### Task brief
Please repeat the data shown below, word for word.

### Record extracts
════
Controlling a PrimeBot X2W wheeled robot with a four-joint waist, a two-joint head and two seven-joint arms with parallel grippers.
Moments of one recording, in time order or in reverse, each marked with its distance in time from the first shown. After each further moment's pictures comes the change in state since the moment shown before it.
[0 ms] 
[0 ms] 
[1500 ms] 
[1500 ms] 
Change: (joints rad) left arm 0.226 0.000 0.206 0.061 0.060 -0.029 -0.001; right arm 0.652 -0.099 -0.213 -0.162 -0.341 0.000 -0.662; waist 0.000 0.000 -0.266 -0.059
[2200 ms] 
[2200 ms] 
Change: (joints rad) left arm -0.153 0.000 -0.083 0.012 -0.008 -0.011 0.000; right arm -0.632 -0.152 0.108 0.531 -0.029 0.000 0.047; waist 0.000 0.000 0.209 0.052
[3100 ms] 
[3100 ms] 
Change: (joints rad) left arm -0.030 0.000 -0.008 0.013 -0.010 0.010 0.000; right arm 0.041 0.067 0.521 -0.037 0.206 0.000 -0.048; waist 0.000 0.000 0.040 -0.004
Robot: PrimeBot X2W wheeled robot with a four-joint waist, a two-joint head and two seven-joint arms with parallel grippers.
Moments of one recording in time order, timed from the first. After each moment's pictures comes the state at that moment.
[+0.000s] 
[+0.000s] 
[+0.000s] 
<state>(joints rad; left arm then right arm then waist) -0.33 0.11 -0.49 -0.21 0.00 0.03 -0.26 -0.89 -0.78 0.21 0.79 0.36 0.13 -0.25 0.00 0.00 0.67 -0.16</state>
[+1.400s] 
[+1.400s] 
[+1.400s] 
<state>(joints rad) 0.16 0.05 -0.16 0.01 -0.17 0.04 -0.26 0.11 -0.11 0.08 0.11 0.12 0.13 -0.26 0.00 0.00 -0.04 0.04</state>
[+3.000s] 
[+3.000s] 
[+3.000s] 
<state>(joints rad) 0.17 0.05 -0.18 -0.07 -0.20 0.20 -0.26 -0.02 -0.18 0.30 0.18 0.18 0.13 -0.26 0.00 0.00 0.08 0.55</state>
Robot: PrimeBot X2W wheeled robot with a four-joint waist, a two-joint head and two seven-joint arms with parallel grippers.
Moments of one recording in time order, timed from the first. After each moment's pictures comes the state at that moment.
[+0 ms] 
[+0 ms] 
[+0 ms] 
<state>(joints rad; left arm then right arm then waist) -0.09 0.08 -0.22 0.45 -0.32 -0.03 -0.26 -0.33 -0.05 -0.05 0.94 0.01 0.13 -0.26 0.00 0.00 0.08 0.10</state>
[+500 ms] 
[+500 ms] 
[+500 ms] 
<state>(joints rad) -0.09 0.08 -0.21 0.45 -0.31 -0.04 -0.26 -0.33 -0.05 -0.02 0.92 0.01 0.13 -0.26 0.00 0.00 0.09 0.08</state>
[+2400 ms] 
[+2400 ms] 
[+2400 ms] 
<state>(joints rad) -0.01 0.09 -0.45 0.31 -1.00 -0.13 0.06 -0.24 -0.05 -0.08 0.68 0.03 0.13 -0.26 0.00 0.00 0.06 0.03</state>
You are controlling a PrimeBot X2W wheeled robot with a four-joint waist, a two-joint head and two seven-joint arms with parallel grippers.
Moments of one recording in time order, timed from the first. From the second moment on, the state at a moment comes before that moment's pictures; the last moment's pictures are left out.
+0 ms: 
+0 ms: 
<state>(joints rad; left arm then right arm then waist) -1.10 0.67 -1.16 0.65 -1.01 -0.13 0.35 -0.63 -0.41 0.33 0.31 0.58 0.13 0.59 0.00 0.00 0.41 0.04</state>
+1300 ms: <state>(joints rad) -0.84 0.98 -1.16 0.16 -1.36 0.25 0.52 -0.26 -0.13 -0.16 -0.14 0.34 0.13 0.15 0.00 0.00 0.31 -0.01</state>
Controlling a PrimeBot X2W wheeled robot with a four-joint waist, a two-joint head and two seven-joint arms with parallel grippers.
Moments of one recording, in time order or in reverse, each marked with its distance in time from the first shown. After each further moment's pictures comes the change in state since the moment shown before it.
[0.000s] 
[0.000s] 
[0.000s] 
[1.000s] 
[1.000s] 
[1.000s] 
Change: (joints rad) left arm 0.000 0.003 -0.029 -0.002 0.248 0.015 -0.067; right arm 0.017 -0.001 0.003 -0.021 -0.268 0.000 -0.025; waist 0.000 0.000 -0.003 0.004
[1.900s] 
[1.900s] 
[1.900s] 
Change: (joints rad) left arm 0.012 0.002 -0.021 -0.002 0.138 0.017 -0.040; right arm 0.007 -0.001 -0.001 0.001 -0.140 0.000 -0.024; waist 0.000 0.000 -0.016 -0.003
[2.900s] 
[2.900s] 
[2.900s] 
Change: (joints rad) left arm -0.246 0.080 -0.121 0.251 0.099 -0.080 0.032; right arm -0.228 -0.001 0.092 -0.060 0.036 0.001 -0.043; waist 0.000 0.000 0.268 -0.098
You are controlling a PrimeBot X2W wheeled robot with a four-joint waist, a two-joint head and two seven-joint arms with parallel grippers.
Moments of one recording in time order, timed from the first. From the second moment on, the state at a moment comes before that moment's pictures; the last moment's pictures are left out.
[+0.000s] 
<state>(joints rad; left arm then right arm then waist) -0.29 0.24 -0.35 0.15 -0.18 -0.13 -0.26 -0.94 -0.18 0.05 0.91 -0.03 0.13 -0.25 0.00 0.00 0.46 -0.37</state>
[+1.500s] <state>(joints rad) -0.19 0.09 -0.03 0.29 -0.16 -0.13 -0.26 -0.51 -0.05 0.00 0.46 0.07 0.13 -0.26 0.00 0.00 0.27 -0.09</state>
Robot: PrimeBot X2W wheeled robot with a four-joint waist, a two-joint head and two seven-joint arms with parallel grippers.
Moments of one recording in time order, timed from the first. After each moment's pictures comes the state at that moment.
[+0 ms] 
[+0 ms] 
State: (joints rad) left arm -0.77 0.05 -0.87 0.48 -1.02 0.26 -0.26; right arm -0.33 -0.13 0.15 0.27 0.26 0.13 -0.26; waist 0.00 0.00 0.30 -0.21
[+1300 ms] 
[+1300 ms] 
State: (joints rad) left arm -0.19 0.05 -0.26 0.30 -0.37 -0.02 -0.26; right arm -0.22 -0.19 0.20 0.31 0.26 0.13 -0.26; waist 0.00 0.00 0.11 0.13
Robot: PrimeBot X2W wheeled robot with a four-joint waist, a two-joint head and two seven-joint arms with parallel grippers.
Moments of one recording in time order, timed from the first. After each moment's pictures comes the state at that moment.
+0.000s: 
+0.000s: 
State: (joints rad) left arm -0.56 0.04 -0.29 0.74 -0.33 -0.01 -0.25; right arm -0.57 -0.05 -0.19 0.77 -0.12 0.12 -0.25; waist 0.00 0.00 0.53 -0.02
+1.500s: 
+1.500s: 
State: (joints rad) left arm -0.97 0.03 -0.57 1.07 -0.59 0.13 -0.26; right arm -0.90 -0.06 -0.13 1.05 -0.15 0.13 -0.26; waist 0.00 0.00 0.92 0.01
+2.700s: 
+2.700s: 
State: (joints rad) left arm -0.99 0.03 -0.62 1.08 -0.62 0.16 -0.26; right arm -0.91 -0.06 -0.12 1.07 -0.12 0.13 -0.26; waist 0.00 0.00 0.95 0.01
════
### Answer to the problem
Controlling a PrimeBot X2W wheeled robot with a four-joint waist, a two-joint head and two seven-joint arms with parallel grippers.
Moments of one recording, in time order or in reverse, each marked with its distance in time from the first shown. After each further moment's pictures comes the change in state since the moment shown before it.
[0 ms] 
[0 ms] 
[1500 ms] 
[1500 ms] 
Change: (joints rad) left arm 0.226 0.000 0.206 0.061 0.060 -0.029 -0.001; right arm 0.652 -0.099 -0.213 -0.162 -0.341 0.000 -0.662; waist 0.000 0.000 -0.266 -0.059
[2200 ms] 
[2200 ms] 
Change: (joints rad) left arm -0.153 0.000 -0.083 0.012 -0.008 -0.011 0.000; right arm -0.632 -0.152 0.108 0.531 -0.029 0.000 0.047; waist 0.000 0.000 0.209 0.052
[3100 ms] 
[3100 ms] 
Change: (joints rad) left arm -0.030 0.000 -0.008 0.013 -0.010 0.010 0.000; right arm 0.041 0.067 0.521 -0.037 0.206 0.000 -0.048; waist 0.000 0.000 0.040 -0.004
Robot: PrimeBot X2W wheeled robot with a four-joint waist, a two-joint head and two seven-joint arms with parallel grippers.
Moments of one recording in time order, timed from the first. After each moment's pictures comes the state at that moment.
[+0.000s] 
[+0.000s] 
[+0.000s] 
<state>(joints rad; left arm then right arm then waist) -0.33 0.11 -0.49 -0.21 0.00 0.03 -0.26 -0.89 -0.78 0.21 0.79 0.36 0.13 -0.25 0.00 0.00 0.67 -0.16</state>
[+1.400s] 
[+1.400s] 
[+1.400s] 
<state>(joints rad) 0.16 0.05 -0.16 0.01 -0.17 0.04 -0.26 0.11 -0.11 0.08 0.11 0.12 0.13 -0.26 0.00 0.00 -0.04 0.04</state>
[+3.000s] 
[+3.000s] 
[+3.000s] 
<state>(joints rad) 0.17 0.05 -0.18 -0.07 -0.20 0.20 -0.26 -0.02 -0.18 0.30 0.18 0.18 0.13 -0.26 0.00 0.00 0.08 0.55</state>
Robot: PrimeBot X2W wheeled robot with a four-joint waist, a two-joint head and two seven-joint arms with parallel grippers.
Moments of one recording in time order, timed from the first. After each moment's pictures comes the state at that moment.
[+0 ms] 
[+0 ms] 
[+0 ms] 
<state>(joints rad; left arm then right arm then waist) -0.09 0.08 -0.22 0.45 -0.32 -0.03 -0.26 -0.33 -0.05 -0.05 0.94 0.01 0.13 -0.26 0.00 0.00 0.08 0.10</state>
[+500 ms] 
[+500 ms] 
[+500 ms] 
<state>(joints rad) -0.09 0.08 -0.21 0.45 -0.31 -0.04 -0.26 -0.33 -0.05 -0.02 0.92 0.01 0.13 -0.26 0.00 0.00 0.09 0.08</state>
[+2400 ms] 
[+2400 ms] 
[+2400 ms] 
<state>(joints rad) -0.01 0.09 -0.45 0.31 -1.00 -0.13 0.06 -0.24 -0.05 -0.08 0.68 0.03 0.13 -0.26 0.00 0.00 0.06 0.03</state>
You are controlling a PrimeBot X2W wheeled robot with a four-joint waist, a two-joint head and two seven-joint arms with parallel grippers.
Moments of one recording in time order, timed from the first. From the second moment on, the state at a moment comes before that moment's pictures; the last moment's pictures are left out.
+0 ms: 
+0 ms: 
<state>(joints rad; left arm then right arm then waist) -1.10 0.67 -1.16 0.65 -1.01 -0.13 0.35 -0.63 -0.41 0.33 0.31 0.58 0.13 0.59 0.00 0.00 0.41 0.04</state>
+1300 ms: <state>(joints rad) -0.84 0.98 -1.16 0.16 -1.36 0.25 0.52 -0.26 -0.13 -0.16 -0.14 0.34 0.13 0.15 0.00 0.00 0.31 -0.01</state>
Controlling a PrimeBot X2W wheeled robot with a four-joint waist, a two-joint head and two seven-joint arms with parallel grippers.
Moments of one recording, in time order or in reverse, each marked with its distance in time from the first shown. After each further moment's pictures comes the change in state since the moment shown before it.
[0.000s] 
[0.000s] 
[0.000s] 
[1.000s] 
[1.000s] 
[1.000s] 
Change: (joints rad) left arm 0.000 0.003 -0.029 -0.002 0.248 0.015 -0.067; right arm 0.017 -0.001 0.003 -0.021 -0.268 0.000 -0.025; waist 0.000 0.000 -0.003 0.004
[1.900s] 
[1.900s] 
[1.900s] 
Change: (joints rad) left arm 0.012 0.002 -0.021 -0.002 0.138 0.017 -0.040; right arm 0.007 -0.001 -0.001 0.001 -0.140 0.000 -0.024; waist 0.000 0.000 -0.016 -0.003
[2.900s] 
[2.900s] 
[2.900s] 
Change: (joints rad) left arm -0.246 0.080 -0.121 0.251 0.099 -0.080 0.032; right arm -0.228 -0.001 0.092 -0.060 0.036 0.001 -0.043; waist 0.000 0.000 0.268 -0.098
You are controlling a PrimeBot X2W wheeled robot with a four-joint waist, a two-joint head and two seven-joint arms with parallel grippers.
Moments of one recording in time order, timed from the first. From the second moment on, the state at a moment comes before that moment's pictures; the last moment's pictures are left out.
[+0.000s] 
<state>(joints rad; left arm then right arm then waist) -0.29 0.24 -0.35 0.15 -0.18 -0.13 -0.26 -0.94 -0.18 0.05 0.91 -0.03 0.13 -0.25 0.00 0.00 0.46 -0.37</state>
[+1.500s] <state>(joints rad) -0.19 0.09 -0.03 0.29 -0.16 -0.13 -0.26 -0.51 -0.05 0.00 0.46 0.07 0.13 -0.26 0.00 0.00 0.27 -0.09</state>
Robot: PrimeBot X2W wheeled robot with a four-joint waist, a two-joint head and two seven-joint arms with parallel grippers.
Moments of one recording in time order, timed from the first. After each moment's pictures comes the state at that moment.
[+0 ms] 
[+0 ms] 
State: (joints rad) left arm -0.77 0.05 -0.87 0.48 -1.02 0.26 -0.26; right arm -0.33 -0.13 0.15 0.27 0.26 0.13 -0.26; waist 0.00 0.00 0.30 -0.21
[+1300 ms] 
[+1300 ms] 
State: (joints rad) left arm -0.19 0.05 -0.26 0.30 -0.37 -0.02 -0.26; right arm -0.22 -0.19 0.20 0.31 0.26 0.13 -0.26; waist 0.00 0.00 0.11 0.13
Robot: PrimeBot X2W wheeled robot with a four-joint waist, a two-joint head and two seven-joint arms with parallel grippers.
Moments of one recording in time order, timed from the first. After each moment's pictures comes the state at that moment.
+0.000s: 
+0.000s: 
State: (joints rad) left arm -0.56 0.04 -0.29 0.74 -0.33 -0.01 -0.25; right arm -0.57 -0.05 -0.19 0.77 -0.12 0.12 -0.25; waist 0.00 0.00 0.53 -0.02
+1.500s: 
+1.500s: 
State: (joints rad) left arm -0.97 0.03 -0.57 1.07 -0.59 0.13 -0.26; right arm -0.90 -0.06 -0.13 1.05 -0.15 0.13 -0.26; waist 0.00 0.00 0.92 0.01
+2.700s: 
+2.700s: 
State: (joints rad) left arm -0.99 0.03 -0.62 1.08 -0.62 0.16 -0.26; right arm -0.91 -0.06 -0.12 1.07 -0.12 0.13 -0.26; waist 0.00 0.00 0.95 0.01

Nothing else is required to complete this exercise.